What this task involves
Look through the records and copy each line with the string "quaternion" in it.

Given data
---+---

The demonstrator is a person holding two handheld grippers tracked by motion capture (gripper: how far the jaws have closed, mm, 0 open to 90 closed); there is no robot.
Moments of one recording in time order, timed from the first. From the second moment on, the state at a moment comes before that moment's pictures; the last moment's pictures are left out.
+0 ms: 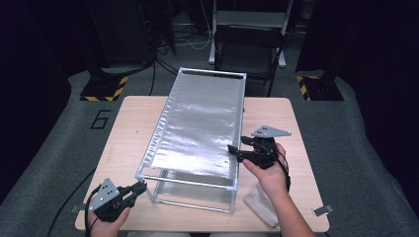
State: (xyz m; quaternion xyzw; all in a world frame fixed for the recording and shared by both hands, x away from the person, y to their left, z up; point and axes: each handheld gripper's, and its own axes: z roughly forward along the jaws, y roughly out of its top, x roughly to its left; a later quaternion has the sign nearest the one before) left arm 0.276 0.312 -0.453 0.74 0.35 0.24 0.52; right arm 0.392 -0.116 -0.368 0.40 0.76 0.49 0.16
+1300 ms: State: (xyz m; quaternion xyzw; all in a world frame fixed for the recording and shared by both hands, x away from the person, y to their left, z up) left arm 0.267 0.310 -0.457 0.75 0.33 0.24 0.52; right arm 0.399 -0.130 -0.376 0.42 0.75 0.51 0.11
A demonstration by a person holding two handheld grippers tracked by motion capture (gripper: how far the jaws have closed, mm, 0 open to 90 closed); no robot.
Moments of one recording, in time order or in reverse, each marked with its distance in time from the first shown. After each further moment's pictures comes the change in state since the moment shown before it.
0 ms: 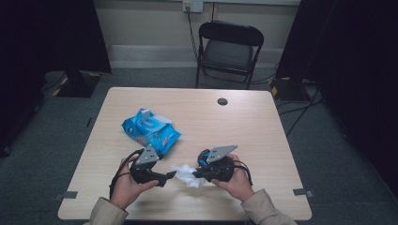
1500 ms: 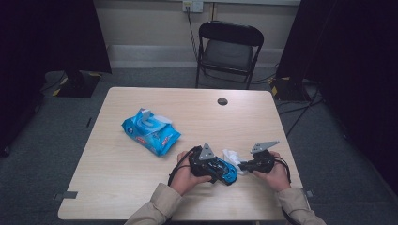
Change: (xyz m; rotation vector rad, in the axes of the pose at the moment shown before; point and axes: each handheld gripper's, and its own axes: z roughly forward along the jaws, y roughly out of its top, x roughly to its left) left arm -0.057 0.051 0.157 0.032 -0.089 0.106; right arm -0.087 -0.101 -0.087 0.110 -0.213 0.216
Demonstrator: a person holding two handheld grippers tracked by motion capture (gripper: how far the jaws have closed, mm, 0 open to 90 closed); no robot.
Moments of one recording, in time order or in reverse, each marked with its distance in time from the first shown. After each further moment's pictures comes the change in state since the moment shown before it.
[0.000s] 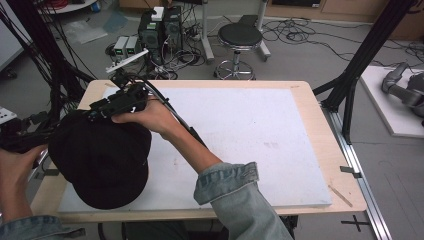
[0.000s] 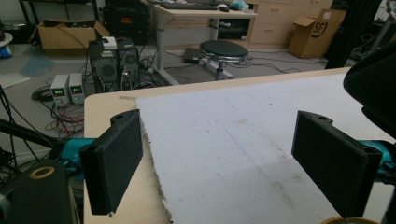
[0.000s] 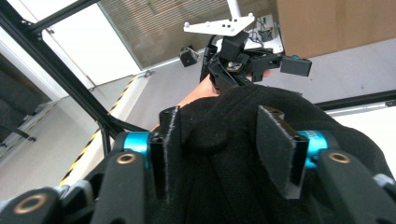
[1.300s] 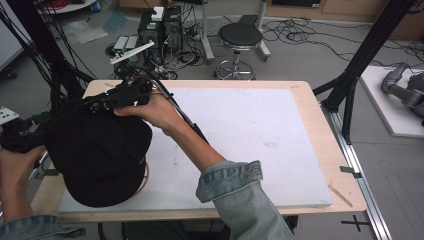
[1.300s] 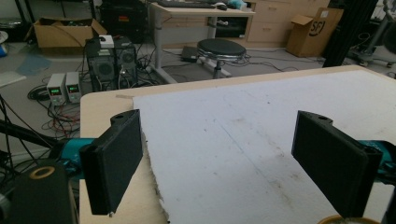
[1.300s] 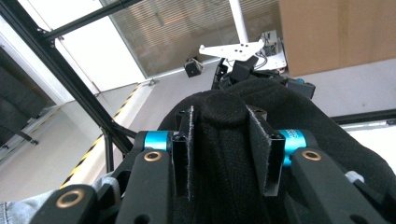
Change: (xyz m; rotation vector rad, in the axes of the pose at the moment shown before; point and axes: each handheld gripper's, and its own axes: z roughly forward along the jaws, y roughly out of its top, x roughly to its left) left arm -0.001 -0.001 0.003 0.007 -0.011 -0.002; right arm 0.009 0.011 -0.017 -0.042 0.027 -0.031
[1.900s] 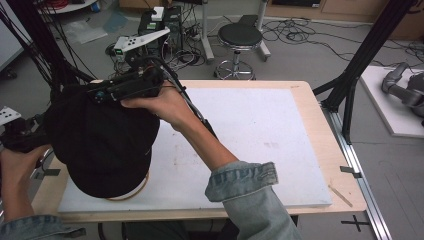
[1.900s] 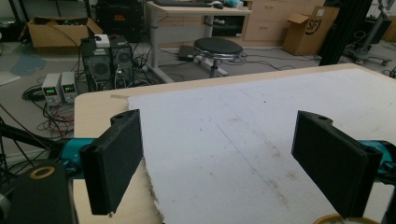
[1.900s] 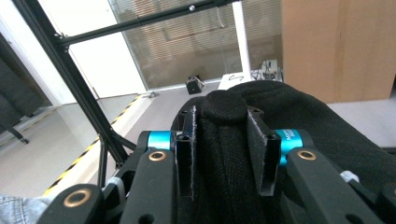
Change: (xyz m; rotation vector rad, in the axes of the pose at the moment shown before) left arm -0.002 0.000 0.003 0.004 -0.015 0.006; right arm 0.030 0.017 -0.035 -0.085 0.007 -0.106
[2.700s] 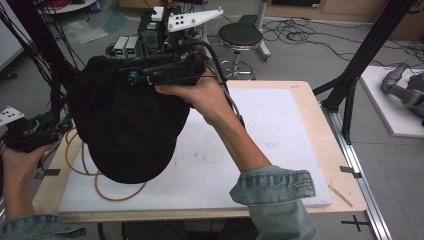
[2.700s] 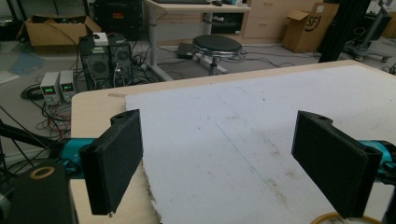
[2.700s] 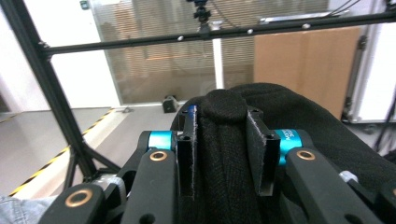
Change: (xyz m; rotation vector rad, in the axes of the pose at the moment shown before) left arm -0.003 0.000 0.003 0.010 -0.003 0.003; right arm 0.048 0.020 -0.081 -0.104 -0.098 -0.135
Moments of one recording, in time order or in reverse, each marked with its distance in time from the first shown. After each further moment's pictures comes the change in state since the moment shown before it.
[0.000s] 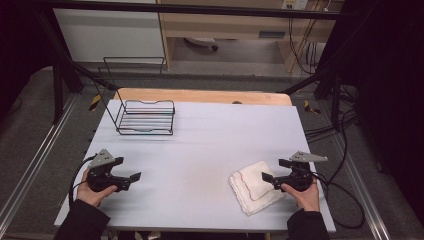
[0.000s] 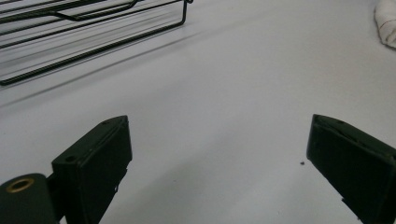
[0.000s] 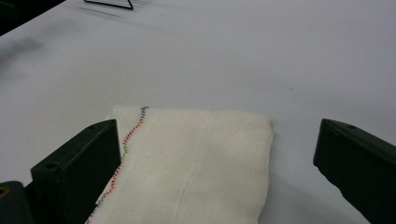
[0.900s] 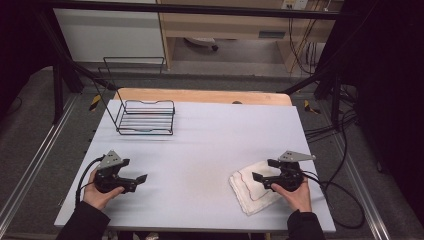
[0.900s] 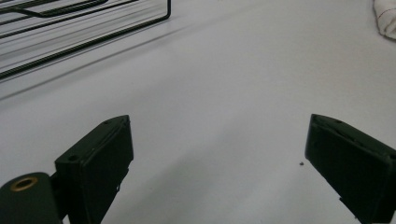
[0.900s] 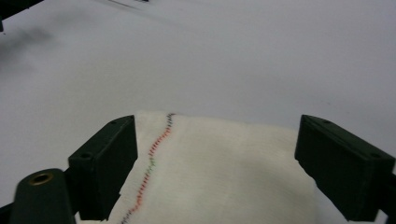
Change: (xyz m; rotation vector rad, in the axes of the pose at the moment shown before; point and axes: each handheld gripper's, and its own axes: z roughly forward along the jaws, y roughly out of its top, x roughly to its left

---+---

Solved exercise
State: (xyz m; quaternion xyzw; all in a world frame fixed for the recording and shared by both hands, x away from the person, y to their left, z up; point and axes: each handheld gripper's, and its own axes: z roughly forward along the jaws, y roughly out of its top, x roughly to its left; a later quaternion has the sign nearest the one before) left arm 0.276 0.312 -0.453 0.74 0.35 0.24 0.52; right arm 0.392 -0.116 -0.368 0.40 0.76 0.49 0.16
+1300 ms: State: (xyz m; quaternion xyzw; all in a world frame fixed for the recording and shared by both hands, x away from the person, y to their left, z up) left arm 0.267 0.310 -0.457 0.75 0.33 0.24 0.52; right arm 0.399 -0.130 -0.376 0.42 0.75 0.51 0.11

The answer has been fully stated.